Why SprucePoint Hates Caesarstone Stock

  • Shares of Caesarstone Sdot-Yam Ltd CSTE have lost more than 40 percent year-to-date.
  • Analysts at Spruce Point Capital Management see up to a further 77 percent downside with a valuation range of $8 to $23 per share.
  • Spruce Point Capital noted the company's U.S. plant expansion is 30 percent over budget and being "underutilized."

Caesarstone is an Israeli-based company that manufacturers and sells engineered stone surfaces that are installed as countertops on residential kitchens (and other uses) and are sold under the Caesarstone brand.

In a report published Tuesday, analysts at Spruce Point Capital valued the stock between $8 to $23 per share and placed a "Strong Sell" recommendation on the stock.

Spruce Point Capital is a New York-based activist investment manager that focuses on short-selling, special situations, and value investment opportunities.

See Also: Caesarstone Opens New Plant To Serve Demand In The US

The analysts noted in their report that Caesarstone announced a U.S. expansion plan in 2013 at an initial estimated cost of $100 million. The company then raised its cost estimate twice, the most recent of which occurred in the first quarter to a new $130 million estimate.

However, the analysts stated that their own proprietary research indicate the project is 60 percent higher on a per square foot basis relative to Cambria's U.S. expansion in Minnesota. The analysts added that "there is evidence to suggest" the company may have already capitalized $10 million or more of costs to its balance sheet to boost its earnings, with room to increase its capitalization of expenses further due to the $30 million cost over-run.

The analysts said recent checks at Caesarstone U.S. facility shows it is producing an "immaterial" amount of product while import data "remains extremely weak" at a time when the company faces "difficult" year-over-year comps.

"Caesarstone's shareholders need to ask themselves why after waiting almost 2 years, and spending over $100m, is the U.S. facility so vastly underutilized?" the report said.

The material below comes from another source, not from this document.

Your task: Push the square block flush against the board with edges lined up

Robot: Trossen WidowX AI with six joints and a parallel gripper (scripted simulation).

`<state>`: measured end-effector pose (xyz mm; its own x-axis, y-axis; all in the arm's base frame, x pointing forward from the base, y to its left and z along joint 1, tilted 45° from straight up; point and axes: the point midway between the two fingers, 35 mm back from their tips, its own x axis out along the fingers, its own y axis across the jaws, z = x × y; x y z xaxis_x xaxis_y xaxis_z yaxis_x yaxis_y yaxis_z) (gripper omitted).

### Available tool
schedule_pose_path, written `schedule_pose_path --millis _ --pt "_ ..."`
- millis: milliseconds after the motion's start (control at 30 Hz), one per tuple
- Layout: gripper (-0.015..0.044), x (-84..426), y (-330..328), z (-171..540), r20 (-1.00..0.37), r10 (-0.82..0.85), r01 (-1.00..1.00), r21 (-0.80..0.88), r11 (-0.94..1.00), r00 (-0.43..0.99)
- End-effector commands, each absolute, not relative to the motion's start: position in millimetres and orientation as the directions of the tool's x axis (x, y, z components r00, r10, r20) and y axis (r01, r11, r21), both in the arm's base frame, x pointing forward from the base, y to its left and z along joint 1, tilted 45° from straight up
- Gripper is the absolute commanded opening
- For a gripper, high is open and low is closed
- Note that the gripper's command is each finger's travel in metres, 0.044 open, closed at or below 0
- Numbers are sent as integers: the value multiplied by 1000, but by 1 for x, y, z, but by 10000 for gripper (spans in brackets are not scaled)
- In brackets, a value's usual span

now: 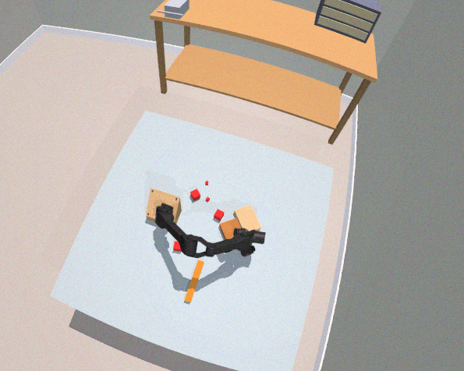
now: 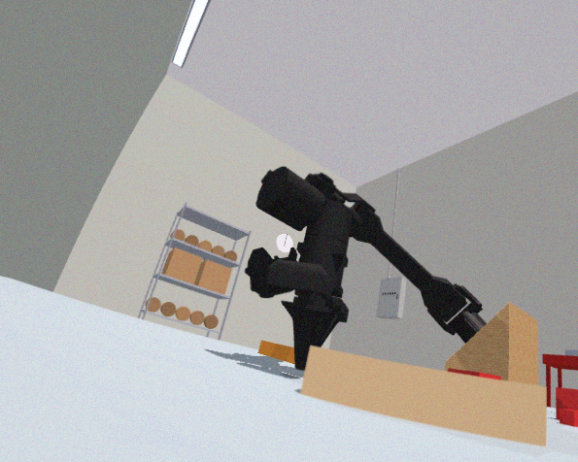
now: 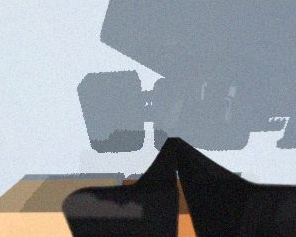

Playbook ‘Mirroring' A Failed Israeli Company

The analysts moved on to state that two of Caesarstone's key executives previously worked at Tefron, a NYSE listed Israeli-based company that "abruptly failed" and was delisted from the exchange. The analysts suggested that there are "many parallels" between Caesarstone and Tefron aside from the same executives, including using the same auditing firm, and a promise of offering a unique technology.

The analysts also cited local Israeli news reports that Tefron's failure was described as a "consequence of poor execution by management and bad quality." This is particularly relevant as the analysts said that in their own lab tests, Caesarstone's quartz countertop contained less than 90 percent quartz yet it advertises "up to 93 percent quartz."

Bottom line, the analysts analysis concluded that Caesarstone's sales may be "stagnant" and its EBITDA may be overstated by up to $30 million. At the same time, its free cash flow has been flat to negative for five out of the six quarters and the company faces ongoing foreign exchange headwinds.

Benzinga reached out to Ceasarstone on Tuesday afternoon and is awaiting a response.